Ongoing AWS EBS (File System) Partial Outage in EU-CENTRAL-1 Region

Incident Report for Alumio

Postmortem

On August 20, 2024, we experienced a significant incident affecting the AWS Elastic Block Store (EBS) in the EU-CENTRAL-1 region, specifically in Availability Zone euc1-az2. This resulted in degraded performance and unavailability for a subset of Alumio EC2 environments that used the affected storage containers. The issue was reported by AWS as a partial outage impacting the file storage system.

Timeline of Events according to AWS:

00:05 CEST (August 21, 2024): AWS reported degraded performance affecting a subset of EBS volumes in euc1-az2.
00:37 CEST: AWS continued investigation, providing an update noting degraded performance affecting a small number of volumes.
01:32 CEST: AWS identified the root cause and began active mitigation efforts.
07:15 CEST: The EBS degraded status went to critical as our monitoring detected downtime for a several environments.
07:57 CEST: AWS reported slower progress than anticipated, with full recovery expected to take several more hours.
11:29 CEST: We noticed that the affected EBS partitions went back to OK status, we performed a background health check to ensure no data corrupted took place.

Resolution: By August 21, 2024, the file storage system’s status was confirmed as OK. Initial checks indicated that all data was intact and accessible, with no signs of corruption. A comprehensive background health check confirmed that no data loss or corruption had occurred. Servers and client environments were successfully restarted, returning to normal load and operation.

Impact:

Data Access: Customers experienced reduced performance and temporary unavailability of environments.
Data Integrity: No data loss or corruption was detected.
Service Availability: Alumio environments that were using EBS volumes in euc1-az2 were affected and their service became unavailable.

‌

Lessons Learned:

Monitoring and Communication: While timely updates were provided, ensuring even more frequent and transparent communication during critical periods can further enhance customer trust. We are planning to make the delivery of downtime notifications more accessible to our customers. We will be using https://status.alumio.com to display our service availability, and also plan to notify users pre-emptively via email in the future.
Workarounds and Contingency Planning: We will review and refine our contingency plans to minimize impact during similar events in the future.

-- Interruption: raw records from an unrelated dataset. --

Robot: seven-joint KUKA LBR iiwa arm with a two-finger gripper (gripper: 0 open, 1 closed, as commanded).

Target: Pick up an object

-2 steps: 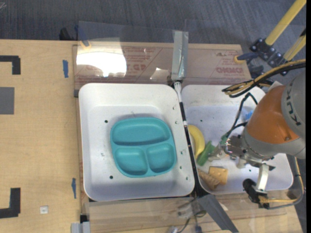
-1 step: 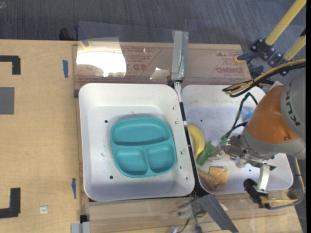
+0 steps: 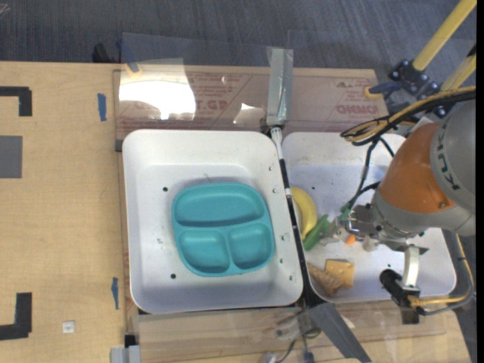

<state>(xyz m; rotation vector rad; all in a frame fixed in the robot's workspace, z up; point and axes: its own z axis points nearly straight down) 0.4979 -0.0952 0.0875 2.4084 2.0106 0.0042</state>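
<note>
Fingers of the gripper sit under the bulky grey-and-orange wrist, so I cannot tell whether they are parted or closed. Just left of the gripper, in the smooth right bin, lie a curved yellow banana and a green leafy piece; a tan, crumpled wedge lies below them. Well left, a glossy teal divided tray rests in the left bin.

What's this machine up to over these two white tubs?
A grey and orange robot arm reaches into the right bin, meant to pick something up. Its gripper hangs low by a yellow banana and a green item, with a tan piece nearby. Whether it has grabbed anything can't be told. The left bin holds a teal divided tray.
</note>
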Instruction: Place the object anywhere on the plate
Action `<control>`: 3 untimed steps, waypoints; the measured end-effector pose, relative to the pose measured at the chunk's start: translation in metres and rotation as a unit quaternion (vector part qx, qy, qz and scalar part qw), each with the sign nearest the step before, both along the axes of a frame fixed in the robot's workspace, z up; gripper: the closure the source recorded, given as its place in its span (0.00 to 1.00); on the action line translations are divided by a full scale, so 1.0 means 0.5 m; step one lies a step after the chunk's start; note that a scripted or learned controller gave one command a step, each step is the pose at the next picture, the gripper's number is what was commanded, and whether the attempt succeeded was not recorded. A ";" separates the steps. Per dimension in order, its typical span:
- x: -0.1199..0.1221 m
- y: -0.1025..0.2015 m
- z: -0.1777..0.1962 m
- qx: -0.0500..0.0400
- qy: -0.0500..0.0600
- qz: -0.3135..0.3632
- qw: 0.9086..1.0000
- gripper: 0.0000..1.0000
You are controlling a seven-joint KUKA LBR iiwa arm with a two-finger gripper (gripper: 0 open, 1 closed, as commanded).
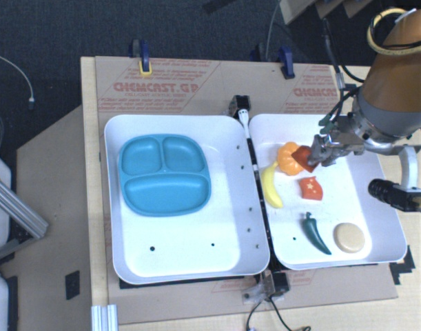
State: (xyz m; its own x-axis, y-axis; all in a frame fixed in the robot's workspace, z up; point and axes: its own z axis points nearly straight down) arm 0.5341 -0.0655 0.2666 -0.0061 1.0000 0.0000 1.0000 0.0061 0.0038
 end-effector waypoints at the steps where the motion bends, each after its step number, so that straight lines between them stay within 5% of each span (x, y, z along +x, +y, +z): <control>1: 0.054 0.087 0.000 0.000 0.000 -0.001 1.000 1.00; 3: 0.157 0.265 -0.044 0.000 0.000 -0.002 1.000 1.00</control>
State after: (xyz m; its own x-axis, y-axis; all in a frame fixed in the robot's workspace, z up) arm 0.6124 0.0669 0.2446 -0.0028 1.0000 0.0000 1.0000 0.0028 0.0041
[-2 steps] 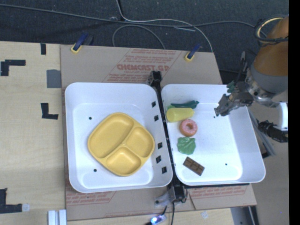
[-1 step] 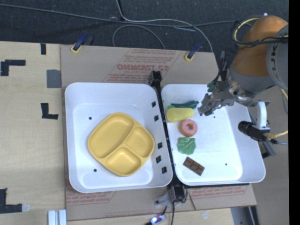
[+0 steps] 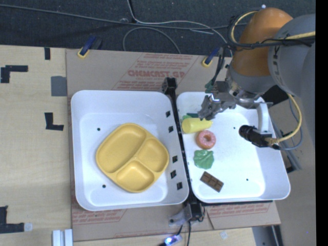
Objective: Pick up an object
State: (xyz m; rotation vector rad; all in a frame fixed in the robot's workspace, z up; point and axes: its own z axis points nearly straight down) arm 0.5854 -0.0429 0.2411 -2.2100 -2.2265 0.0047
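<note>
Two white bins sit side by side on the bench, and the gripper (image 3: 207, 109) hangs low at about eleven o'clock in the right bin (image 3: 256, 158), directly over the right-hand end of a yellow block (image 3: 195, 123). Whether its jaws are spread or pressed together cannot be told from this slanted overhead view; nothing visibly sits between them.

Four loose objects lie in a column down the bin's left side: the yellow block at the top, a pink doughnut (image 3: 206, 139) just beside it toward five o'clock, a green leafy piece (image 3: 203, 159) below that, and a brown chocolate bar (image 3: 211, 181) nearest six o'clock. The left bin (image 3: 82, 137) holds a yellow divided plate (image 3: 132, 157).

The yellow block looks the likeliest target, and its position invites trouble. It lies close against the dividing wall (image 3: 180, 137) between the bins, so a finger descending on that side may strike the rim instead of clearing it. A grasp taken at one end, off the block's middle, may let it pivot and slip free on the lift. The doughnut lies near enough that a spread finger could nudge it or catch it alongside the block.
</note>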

We will continue to monitor AWS services and our own systems closely to prevent and mitigate any future issues. Additionally, we will conduct a thorough review of our incident response and communication strategies to better manage similar situations going forward.

We appreciate your patience and understanding throughout this incident. Should you have any further questions or require additional information, please do not hesitate to contact our InfoSec Team at infosec@alumio.com

Thank you for your continued support.

Posted Aug 21, 2024 - 13:13 CEST

Resolved

We are pleased to inform you that the issue with the AWS EBS has been fully resolved. All servers and client environments have returned to normal load and are operating as expected.

Our final checks confirm that data integrity remains intact and no further issues are present. We will continue to monitor the systems to ensure ongoing stability, but we anticipate no further disruptions.

If you have any additional questions or need further assistance, please feel free to reach out to our support team at support@alumio.com

Posted Aug 21, 2024 - 12:07 CEST

Monitoring

After closely monitoring the situation, we have received confirmation that AWS has resolved the issues with the file storage system, which is now back to an OK status. Initial results from the server indicate that all data is accessible and intact, with no signs of corruption. A comprehensive background health check has been completed, confirming that there has been no data loss or corruption.

Affected environments are currently being restarted and will be accessible to all customers soon. We are continuing to closely monitor the situation to ensure ongoing stability and uptime. We appreciate your patience and understanding as we work to fully restore services.

Posted Aug 21, 2024 - 11:29 CEST

Update

Last update from AWS:
[9:58 AM CEST] We continue to work toward recovery. We are seeing some improvements internally, though they may not yet be visible externally. As we recover, some volumes may experience temporary degraded performance. This is expected as part of our mitigation efforts. We continue to work toward full recovery and will share updates as we have additional information to share or by August 21 at 11:30 AM CEST.

Posted Aug 21, 2024 - 10:03 CEST

Update

Current Impact:

Some customers may be unable to access their environments.
AWS engineering teams are working to resolve the issue, but full recovery is expected to take several more hours.

Posted Aug 21, 2024 - 09:18 CEST

Identified

We are currently experiencing an issue affecting a subset of environments that are hosted in AWS' EU-CENTRAL-1 region (Availability Zone euc1-az2). This is due to degraded performance reported by AWS for a small number of Elastic Block Store (EBS) volumes in that Availability Zone.

Posted Aug 21, 2024 - 09:17 CEST

This incident affected: Alumio Cloud Network (Alumio Cloud Network [EU]).